WORK TO COMPLETE: The entire listing, reproduced exactly and stripped of images, is the expected output.
::: STORED DATA :::
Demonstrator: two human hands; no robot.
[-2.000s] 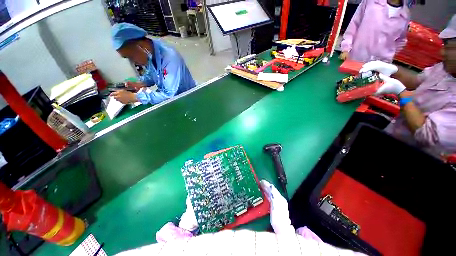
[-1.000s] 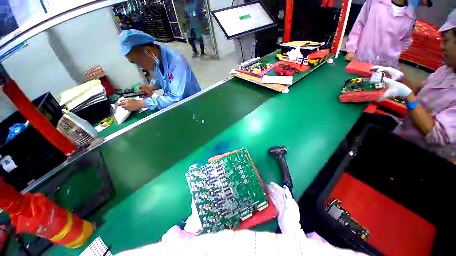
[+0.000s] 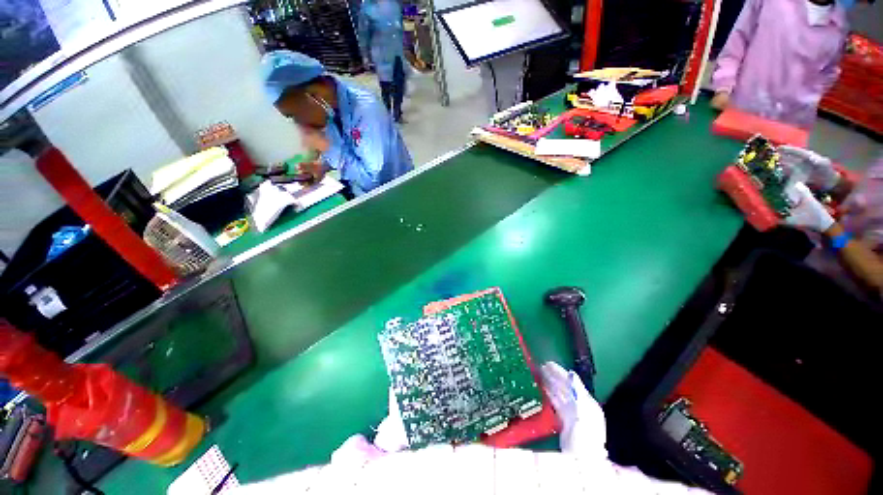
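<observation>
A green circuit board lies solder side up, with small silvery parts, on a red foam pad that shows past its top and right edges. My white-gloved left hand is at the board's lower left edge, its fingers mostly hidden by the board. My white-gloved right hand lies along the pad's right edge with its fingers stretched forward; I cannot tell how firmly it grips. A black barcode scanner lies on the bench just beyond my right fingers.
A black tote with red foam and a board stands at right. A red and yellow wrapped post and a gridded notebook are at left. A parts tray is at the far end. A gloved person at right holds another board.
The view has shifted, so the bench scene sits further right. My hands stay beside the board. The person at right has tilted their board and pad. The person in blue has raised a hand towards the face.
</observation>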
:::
SOLUTION BELOW:
Demonstrator: two human hands; no robot.
[-2.000s] 
[-1.000s] 
[+0.000s] 
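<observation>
A green circuit board lies solder side up, with small silvery parts, on a red foam pad that shows past its top and right edges. My white-gloved left hand is at the board's lower left edge, its fingers mostly hidden by the board. My white-gloved right hand lies along the pad's right edge with its fingers stretched forward; I cannot tell how firmly it grips. A black barcode scanner lies on the bench just beyond my right fingers.
A black tote with red foam and a board stands at right. A red and yellow wrapped post and a gridded notebook are at left. A parts tray is at the far end. A gloved person at right holds another board.
The view has shifted, so the bench scene sits further right. My hands stay beside the board. The person at right has tilted their board and pad. The person in blue has raised a hand towards the face.
</observation>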

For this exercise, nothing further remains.